- YOUR ASSIGNMENT:
Every picture is to be removed, and all the data is to be copied exactly.

────────────────────

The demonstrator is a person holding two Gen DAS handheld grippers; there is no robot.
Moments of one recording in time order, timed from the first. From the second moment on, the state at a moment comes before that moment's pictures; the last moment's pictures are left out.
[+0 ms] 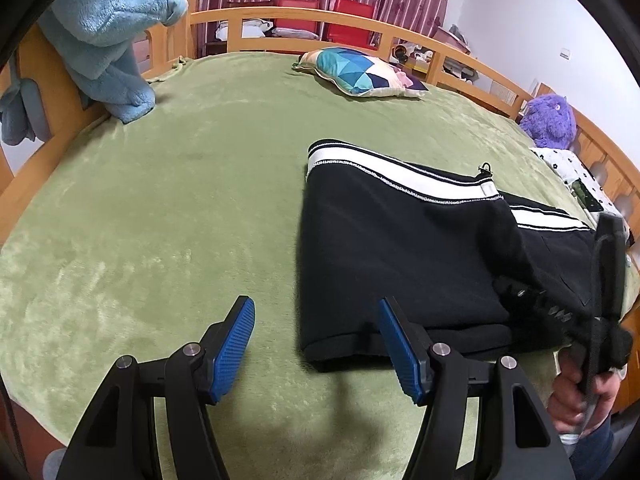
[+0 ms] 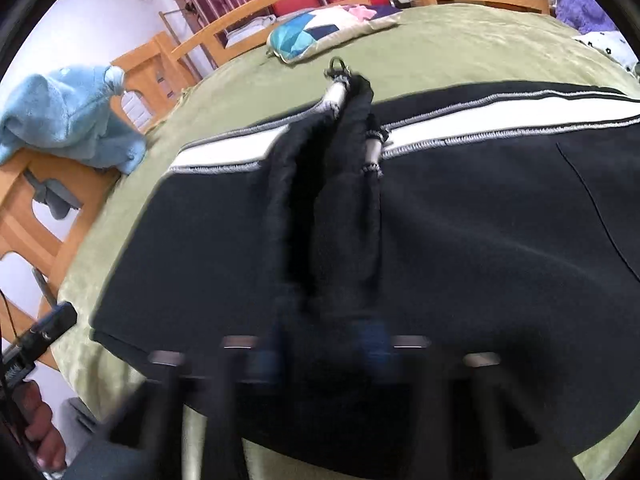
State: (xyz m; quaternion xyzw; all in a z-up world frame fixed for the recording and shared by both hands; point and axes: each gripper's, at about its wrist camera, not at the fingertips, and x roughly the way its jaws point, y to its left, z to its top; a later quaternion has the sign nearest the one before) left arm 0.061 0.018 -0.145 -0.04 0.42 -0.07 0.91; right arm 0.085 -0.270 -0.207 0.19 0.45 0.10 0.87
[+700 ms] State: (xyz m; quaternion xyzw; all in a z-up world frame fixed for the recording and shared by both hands) left arm 0.086 -0.049 -0.171 0.01 0.44 -0.11 0.89; right arm 0.024 -0.340 -0.186 0.10 0.41 0.04 0.90
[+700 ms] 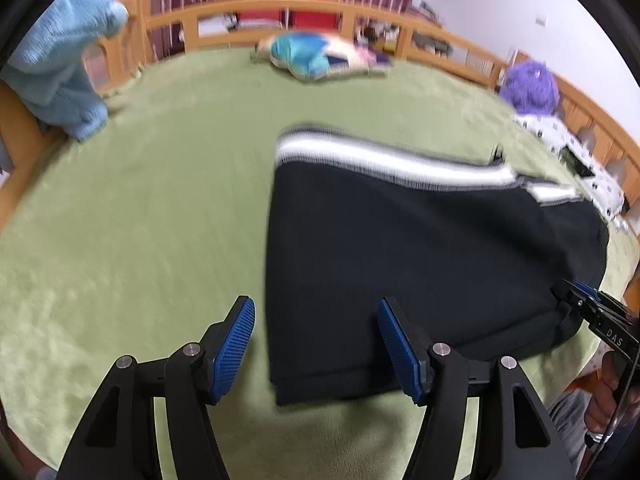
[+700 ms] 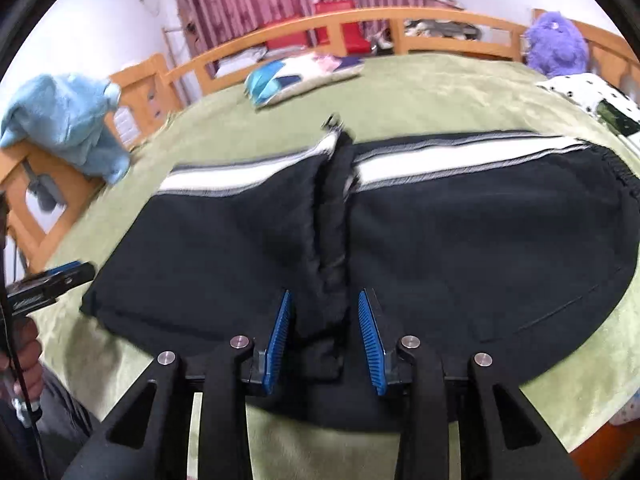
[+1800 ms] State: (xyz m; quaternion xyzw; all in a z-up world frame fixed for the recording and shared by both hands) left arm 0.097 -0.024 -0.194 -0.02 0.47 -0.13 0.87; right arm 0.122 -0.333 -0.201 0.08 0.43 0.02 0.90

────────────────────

- RESPONSE:
The demonstrator is a person holding two Gen DAS handheld grippers; there is no robot.
Moments of one recording in time order, timed from the first. From the second moment on, the state at a moment comes before that moment's pictures; the last moment's pictures are left out.
[+0 ms] 
[+0 ms] 
State: (xyz m; quaternion xyzw; all in a z-up world frame fixed for the recording and shared by both hands; point and axes: each gripper's, at about its wrist camera, not at the fingertips, and x roughly the way its jaws point, y to its left, z to its top; a later quaternion has the sign nearest the one before) left arm 0.061 0.018 -0.145 -0.04 0.42 -0.07 0.91; right arm 0.085 -0.270 -0.207 0.19 0.45 0.10 0.87
[+700 ms] State: (xyz m; quaternion xyzw; all in a z-up world frame fixed for the recording and shared by both hands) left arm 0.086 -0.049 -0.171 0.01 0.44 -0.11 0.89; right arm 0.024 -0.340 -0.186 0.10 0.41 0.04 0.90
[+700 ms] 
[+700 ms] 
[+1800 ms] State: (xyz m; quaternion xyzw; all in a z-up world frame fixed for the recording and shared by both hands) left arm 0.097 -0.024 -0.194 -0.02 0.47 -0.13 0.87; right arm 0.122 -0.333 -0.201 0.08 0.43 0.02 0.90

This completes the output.